David is smoothing his hands along my right foot, trying his best to relieve my tension, when, swear to God, he suddenly stops and says, "What is THAT?!?" in a horrified tone.

"What is what?"  I calmly ask.

"You've got this lump on the bottom of your foot," he says.  And then he shows me this lumpy bit of something attached to my foot ligaments.

I poke at it.  It hurts a bit.   And then I laugh.

"Seriously?" I ask.  "You are pointing out more weird-ass health stuff to me, right now?"

"It's probably just a cyst," says David, now realizing his folly.

"Of course it is, why wouldn't it be?  Oooooh!  I'll bet it's one of them ganglion cysts..."

David is now mentally slapping his forehead with his palm.  "Now this in no reason to start researching this sort of thing... "

"You mean I shouldn't research this lump that you just drew my attention to... a lump that heretofore I had never even known about?  Of course not."

"You're actually quite healthy you know."

"HAH!  You mean in spite of all my weird-ass health shit?"

"YES!!  You're not some frail little flower who just reclines on the settee with... with..."

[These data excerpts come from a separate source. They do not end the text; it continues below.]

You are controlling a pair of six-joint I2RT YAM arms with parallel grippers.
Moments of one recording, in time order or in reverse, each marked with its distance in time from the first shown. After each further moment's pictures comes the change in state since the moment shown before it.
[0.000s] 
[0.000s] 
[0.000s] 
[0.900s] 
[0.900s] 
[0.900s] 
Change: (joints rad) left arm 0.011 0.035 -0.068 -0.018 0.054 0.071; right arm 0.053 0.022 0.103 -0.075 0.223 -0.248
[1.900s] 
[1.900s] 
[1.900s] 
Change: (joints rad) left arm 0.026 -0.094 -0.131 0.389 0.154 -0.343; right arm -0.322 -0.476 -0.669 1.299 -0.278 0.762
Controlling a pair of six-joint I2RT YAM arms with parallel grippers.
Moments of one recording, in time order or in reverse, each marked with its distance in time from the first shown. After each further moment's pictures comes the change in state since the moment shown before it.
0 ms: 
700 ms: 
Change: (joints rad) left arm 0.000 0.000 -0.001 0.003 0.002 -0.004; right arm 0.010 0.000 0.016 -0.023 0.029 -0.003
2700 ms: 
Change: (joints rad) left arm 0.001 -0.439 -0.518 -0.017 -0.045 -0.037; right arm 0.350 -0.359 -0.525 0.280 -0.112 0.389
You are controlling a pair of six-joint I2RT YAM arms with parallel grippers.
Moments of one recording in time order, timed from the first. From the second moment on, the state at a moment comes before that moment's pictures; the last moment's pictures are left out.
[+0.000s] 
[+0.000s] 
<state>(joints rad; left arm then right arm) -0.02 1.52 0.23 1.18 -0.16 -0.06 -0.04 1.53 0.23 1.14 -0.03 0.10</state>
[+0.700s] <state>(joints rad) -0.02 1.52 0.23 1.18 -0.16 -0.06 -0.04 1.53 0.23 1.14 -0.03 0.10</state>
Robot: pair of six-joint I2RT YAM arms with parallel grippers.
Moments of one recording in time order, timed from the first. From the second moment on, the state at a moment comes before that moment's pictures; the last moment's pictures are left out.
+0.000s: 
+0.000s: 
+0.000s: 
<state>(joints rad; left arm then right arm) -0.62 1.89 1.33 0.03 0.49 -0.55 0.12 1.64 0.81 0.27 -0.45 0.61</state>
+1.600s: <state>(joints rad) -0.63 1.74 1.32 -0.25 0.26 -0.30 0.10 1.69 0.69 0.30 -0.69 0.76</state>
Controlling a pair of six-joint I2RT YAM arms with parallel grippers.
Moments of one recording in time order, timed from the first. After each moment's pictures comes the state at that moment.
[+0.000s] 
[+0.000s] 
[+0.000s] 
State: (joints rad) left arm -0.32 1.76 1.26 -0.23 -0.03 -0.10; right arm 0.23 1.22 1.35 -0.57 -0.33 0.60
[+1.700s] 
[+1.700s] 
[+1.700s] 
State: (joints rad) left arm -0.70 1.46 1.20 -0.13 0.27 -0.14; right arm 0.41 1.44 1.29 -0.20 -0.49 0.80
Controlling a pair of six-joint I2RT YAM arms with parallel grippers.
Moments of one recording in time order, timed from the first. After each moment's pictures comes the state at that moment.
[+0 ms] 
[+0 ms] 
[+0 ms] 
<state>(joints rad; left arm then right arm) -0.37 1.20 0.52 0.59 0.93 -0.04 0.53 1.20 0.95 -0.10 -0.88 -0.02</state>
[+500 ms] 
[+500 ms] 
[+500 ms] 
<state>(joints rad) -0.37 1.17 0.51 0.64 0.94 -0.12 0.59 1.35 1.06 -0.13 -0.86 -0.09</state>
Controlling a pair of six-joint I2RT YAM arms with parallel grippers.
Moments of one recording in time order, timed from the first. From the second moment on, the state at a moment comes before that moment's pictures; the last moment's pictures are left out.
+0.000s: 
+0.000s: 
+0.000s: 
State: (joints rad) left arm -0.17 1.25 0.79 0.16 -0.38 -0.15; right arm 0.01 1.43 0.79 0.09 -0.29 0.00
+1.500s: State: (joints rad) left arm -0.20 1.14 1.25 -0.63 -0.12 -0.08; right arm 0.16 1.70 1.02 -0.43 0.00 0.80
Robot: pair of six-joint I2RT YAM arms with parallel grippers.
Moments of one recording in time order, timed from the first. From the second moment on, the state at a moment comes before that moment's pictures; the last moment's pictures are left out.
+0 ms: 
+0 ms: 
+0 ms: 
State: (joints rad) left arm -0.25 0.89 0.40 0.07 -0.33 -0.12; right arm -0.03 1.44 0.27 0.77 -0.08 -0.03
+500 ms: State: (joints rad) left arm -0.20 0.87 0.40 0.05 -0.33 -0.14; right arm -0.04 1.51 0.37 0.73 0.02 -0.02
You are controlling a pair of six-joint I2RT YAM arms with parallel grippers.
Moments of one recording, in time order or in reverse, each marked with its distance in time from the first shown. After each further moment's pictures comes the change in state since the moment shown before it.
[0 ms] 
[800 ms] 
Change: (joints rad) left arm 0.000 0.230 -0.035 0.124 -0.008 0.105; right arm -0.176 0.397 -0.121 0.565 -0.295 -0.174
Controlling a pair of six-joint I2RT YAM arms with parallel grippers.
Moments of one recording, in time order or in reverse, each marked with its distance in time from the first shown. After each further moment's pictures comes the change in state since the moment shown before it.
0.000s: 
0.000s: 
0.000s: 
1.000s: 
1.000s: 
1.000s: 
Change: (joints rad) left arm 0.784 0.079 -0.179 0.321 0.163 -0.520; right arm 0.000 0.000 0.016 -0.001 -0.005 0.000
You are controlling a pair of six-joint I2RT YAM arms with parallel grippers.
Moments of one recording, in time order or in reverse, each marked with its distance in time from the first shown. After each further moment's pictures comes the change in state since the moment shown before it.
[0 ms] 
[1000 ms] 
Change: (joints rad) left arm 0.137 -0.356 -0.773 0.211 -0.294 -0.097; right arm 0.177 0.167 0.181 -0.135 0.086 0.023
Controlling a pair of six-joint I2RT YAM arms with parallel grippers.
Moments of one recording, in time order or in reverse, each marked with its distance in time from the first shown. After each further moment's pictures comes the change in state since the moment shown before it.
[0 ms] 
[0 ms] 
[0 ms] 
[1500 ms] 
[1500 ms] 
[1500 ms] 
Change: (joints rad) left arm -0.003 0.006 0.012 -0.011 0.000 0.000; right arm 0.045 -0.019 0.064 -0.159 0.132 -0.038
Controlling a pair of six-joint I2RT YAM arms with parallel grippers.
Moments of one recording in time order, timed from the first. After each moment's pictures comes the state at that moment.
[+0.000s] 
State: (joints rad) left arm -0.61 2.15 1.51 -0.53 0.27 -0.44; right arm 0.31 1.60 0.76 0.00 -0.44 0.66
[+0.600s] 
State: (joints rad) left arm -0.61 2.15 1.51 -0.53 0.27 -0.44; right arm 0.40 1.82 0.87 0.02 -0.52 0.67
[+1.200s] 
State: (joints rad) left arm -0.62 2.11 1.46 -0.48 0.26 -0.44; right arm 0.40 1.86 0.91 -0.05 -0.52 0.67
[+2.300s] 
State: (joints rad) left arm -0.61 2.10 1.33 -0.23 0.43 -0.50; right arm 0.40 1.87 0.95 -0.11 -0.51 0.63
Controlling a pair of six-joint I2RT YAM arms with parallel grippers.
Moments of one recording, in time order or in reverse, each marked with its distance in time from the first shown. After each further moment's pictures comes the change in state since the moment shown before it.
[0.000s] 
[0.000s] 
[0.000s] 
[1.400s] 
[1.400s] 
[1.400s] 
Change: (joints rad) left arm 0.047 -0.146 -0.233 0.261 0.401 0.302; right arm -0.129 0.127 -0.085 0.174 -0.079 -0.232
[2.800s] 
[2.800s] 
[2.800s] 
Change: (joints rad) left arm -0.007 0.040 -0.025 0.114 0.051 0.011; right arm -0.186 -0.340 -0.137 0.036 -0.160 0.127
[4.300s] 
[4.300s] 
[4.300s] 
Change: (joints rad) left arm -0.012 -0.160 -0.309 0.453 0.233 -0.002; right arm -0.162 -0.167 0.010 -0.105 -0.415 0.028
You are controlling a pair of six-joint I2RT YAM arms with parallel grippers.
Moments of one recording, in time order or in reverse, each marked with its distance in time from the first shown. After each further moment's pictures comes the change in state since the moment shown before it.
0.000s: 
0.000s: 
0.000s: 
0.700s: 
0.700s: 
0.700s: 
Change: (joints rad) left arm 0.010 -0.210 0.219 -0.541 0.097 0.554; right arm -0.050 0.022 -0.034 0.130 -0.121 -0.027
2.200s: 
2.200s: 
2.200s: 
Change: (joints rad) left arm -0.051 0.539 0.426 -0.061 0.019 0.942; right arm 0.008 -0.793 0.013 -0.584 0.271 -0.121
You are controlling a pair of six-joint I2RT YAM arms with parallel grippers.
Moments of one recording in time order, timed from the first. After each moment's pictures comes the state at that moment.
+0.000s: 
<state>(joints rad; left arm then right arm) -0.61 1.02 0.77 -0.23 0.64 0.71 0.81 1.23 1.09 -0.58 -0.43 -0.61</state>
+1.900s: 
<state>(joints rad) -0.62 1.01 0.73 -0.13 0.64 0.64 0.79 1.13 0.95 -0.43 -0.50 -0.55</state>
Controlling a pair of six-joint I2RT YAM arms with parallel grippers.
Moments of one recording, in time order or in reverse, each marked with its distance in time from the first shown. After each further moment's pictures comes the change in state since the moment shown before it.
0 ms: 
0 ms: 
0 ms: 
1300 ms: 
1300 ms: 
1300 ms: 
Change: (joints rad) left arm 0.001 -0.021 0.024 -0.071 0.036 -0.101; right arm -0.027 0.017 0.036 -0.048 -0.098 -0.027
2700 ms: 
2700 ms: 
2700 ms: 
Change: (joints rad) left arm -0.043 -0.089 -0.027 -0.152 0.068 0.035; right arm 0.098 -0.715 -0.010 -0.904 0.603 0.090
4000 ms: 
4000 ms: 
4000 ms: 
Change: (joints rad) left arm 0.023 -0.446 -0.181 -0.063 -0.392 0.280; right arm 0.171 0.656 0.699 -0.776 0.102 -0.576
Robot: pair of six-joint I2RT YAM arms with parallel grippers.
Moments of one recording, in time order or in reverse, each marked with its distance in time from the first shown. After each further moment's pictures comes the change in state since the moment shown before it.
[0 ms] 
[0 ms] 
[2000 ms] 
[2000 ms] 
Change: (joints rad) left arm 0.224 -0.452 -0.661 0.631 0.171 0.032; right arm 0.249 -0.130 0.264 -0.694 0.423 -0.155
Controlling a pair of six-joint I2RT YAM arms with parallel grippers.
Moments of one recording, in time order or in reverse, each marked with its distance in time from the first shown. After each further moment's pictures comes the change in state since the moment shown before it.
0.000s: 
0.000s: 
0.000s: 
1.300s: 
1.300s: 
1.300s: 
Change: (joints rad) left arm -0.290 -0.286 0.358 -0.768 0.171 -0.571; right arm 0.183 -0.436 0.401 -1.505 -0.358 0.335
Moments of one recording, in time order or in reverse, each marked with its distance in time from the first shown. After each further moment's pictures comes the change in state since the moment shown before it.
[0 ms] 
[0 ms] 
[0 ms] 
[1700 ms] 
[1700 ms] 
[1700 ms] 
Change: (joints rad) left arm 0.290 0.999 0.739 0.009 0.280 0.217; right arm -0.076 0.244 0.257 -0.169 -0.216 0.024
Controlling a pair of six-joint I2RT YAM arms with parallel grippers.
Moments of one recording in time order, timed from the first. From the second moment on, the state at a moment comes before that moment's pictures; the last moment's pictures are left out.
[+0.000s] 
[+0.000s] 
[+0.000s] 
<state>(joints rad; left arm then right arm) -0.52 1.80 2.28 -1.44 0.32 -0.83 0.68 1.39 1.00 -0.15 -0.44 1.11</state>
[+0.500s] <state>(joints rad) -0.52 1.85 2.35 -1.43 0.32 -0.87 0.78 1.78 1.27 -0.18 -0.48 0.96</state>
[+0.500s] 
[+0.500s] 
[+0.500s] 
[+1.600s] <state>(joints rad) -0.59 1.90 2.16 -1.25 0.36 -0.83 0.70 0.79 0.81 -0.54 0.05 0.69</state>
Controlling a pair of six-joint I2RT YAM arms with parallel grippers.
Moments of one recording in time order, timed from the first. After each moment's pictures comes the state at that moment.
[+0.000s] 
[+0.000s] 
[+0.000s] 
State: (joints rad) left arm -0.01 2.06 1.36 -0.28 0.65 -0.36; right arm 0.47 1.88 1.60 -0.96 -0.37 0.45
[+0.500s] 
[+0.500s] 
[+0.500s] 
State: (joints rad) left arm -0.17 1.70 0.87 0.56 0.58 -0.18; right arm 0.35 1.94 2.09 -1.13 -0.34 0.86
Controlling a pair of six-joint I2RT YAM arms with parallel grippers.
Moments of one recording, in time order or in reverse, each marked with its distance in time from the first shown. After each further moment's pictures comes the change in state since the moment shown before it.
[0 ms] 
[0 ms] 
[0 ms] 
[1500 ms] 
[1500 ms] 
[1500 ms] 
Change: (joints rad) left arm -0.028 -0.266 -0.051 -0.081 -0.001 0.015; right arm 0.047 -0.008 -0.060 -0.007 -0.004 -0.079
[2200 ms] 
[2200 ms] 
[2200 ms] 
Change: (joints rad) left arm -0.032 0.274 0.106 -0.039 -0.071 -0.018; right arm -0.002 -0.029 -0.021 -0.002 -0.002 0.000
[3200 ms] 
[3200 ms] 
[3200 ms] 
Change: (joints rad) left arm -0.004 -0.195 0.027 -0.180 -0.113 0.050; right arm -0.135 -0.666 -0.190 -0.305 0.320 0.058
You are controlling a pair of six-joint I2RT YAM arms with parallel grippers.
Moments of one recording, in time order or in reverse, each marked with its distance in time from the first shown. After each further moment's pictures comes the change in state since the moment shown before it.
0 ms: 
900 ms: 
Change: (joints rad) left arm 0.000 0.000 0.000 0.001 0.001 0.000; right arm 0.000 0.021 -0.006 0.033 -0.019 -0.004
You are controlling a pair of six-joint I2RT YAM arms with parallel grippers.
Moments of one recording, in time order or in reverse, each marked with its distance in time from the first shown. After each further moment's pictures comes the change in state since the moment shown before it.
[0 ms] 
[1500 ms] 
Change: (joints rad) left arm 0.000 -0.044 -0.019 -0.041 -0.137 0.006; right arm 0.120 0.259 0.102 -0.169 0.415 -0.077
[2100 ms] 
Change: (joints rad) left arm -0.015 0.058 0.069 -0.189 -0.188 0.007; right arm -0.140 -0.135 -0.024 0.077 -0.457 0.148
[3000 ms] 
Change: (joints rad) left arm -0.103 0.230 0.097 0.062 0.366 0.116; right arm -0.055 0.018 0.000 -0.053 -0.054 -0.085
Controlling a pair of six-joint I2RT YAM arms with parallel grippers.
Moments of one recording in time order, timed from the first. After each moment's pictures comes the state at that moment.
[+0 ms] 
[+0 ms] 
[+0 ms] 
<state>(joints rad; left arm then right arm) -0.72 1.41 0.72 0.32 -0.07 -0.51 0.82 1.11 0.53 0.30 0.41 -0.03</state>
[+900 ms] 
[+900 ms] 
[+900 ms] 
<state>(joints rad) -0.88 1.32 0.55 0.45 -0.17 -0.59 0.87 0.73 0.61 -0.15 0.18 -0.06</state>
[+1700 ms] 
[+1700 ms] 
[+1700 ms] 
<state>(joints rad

"The vapours?  Consumption?"

"Sure."

"That's not how I roll.   Now look up 'lump on sole of foot" please."




ps.  Totally not a ganglion cyst.  I have Ledderhose's Disease.  I'm going to call it Leiderhosen Disease 'cause that'll be more fun.  Best thing about Lesiderhosen Disease?  Weird-ass foot lumps (plantar fibroma)  completely benign!  Boo Yeah, who says you can't learn good shit on the internet?